TRENTON, N.J. (AP) — Democrats in New Jersey sharpened their aim at Republican Gov. Chris Christie on Monday, forming special legislative committees to explore the role politics played in traffic jams last fall and announcing that the investigation has grown into an abuse of power probe.
The intensifying investigation, which threatens to undermine Christie's second term and his chances at a 2016 presidential run, revealed last week that high-ranking Christie aides and appointees were involved in ordering lane closings in September as apparent political payback that led to massive gridlock in the town of Fort Lee.
A new special Assembly committee, given subpoena power and a special counsel, will be charged with finding out how high the plot went up Christie's chain of command, said a leading state Democrat, Assembly Majority Leader Lou Greenwald.
"It is clearly an abuse of power," he said. "The question is, who abused their power and how high did it go?"
The committee will focus exclusively on the traffic jams in Fort Lee, whose mayor has said he believes the lanes were closed to punish him for not endorsing Christie. The panel will be chaired the head of the Assembly transportation committee who launched the initial investigation into the lane closings, John Wisniewski.
The state Senate announced that it planned to establish its own committee, also with subpoena power.
Christie has apologized over the lane closings but denied involvement. He also fired a top aide and cut ties with a political adviser who'd been widely seen as a potential campaign manager if Christie runs for president. Wisniewski said Monday that both of them could receive subpoenas soon, though he could subpoena their emails first.
Wisniewski also referred contempt charges against another Christie loyalist, David Wildstein, to a county prosecutor. A former Christie appointee to a powerful New York City-area transit agency, Wildstein was subpoenaed to testify before lawmakers but invoked his right against self-incrimination and refused to answer questions or even confirm that he worked for the agency.
Wildstein's lawyer didn't return messages seeking comment.
The scandal widened last week when documents were released showing that, in addition to the apparent political retribution by Christie's team, the mayor of Fort Lee asked Christie's top deputy at the transit agency whether the lane closings were a punishment for him and why.
The mayor, Democrat Mark Sokolich, had noted that he didn't endorse Christie for re-election but told CNN last week that he couldn't recall "a specific request to endorse" from the governor's campaign staff, though other events could be seen as an attempt to attract his endorsement.
Sokolich shifted away from that assertion Monday, saying in an interview at his law office that he did consider a request from the Christie campaign but ended up supporting the Democratic candidate. He declined to say why he changed his account or answer other questions about his interaction with the campaign.
The scandal has changed the tone of state politics.
Christie must figure out how to address it when he gives his State of the State address on Tuesday. His administration has not revealed what he might say, but certainly it will now have a bigger audience and announcements about tax cut plans will no longer be the most anticipated part. The same could be true at the governor's inauguration for a second term next week, set to take place on Ellis Island, historically a gateway to the United States for millions of immigrants. The setting is meant to showcase Christie's inclusiveness and ability to appeal to a broad swath of voters.
He also faces renewed interest in the state's use of $25 million in federal money for an ad campaign to promote New Jersey tourism after Superstorm Sandy. U.S. Rep. Frank Pallone, a New Jersey Democrat, announced Monday that the inspector general at the U.S. Department of Housing and Urban Development will audit the campaign.

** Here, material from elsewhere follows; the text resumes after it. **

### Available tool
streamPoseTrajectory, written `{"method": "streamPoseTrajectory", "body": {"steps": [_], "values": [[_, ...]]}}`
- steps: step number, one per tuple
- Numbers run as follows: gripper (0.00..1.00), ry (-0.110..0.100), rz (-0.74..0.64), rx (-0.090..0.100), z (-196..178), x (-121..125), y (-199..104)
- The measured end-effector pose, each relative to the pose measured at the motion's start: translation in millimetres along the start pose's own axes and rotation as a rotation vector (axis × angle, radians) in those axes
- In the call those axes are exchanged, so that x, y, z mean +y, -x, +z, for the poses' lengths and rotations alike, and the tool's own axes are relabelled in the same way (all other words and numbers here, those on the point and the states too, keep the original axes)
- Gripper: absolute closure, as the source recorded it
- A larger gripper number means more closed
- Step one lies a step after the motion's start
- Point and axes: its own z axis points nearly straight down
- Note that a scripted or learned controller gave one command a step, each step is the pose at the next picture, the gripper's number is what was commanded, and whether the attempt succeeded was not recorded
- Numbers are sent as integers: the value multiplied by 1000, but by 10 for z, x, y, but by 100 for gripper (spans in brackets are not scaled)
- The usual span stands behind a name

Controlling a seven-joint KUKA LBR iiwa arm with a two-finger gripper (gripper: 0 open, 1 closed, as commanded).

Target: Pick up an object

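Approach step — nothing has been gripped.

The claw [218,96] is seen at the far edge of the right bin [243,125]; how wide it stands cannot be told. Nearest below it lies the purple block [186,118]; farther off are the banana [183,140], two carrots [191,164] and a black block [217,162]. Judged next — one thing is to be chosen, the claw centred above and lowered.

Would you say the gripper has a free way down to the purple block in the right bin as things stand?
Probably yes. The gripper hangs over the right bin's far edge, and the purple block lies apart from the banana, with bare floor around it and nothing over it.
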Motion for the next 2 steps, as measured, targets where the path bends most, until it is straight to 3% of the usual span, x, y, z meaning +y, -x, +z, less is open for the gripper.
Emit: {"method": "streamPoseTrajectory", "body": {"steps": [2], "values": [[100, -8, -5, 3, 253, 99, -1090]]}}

Christie and his family appeared in the ads. His administration chose a politically connected public relations company over another firm that had bid $2 million less. The winning bidder proposed using Christie in the ads, while the other did not.

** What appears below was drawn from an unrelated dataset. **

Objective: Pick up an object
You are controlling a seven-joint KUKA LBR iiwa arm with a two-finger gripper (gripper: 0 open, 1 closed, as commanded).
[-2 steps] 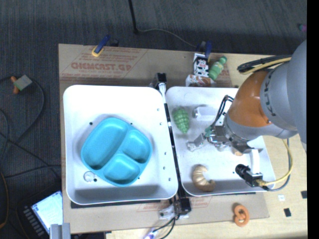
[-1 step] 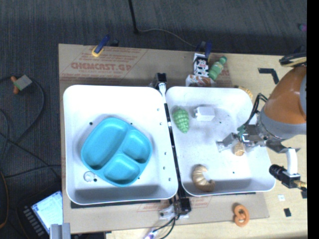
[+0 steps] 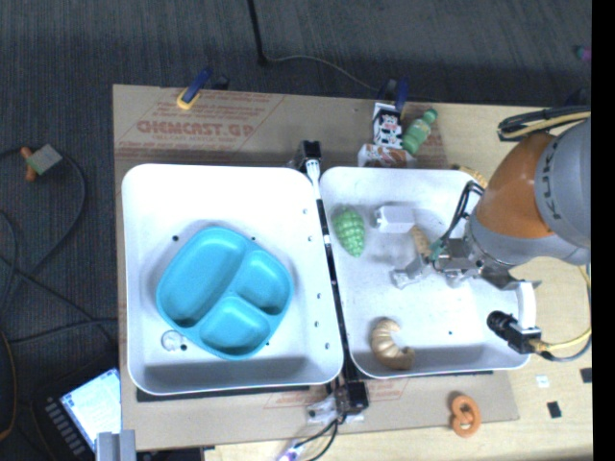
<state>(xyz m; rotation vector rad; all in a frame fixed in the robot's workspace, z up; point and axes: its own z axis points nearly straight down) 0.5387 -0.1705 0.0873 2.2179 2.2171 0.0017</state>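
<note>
Here we have our pincer (image 3: 411, 273) low in the right bin (image 3: 423, 363), near its middle, but we cannot tell how it is set or whether it grips anything. Just beside it lie a tan piece (image 3: 421, 241) and a white block (image 3: 394, 218); the green toy (image 3: 350, 230) and croissant (image 3: 388, 342) sit apart. We judge the pick unfinished: nothing is lifted yet.

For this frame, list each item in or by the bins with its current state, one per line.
blue divided plate: lying right way up in the left bin, compartments bare.
green toy: resting in the right bin near the divider, untouched.
croissant: resting near the right bin's front wall.
white block: lying near the back wall.
end effector: low inside the right bin, grip state unclear.
</note>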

Revelations about the contract caused a bit of a flap in New Jersey last year as Christie was seeking re-election.
Colin Reed, a spokesman for Christie, derided the timing of Pallone's announcement and noted that the ad campaign was part of a plan approved by the federal government.
"Federal agency reviews are routine and standard operating procedure with all federally allocated resources to ensure that funds are distributed fairly," Reed said in a statement. "We're confident that any review will show that the ads were a key part in helping New Jersey get back on its feet after being struck by the worst storm in state history."
Reed also noted that HUD Secretary Shaun Donovan praised the use of some money to promote a return to the state's beaches, a major tourist attraction and economic driver for New Jersey.
Ian O'Connor, a spokesman for the inspector general's office, said the audit is being done at the request of Congress. He would not comment further. Pallone had requested an investigation in August.
Associated Press writer Katie Zezima contributed from Fort Lee.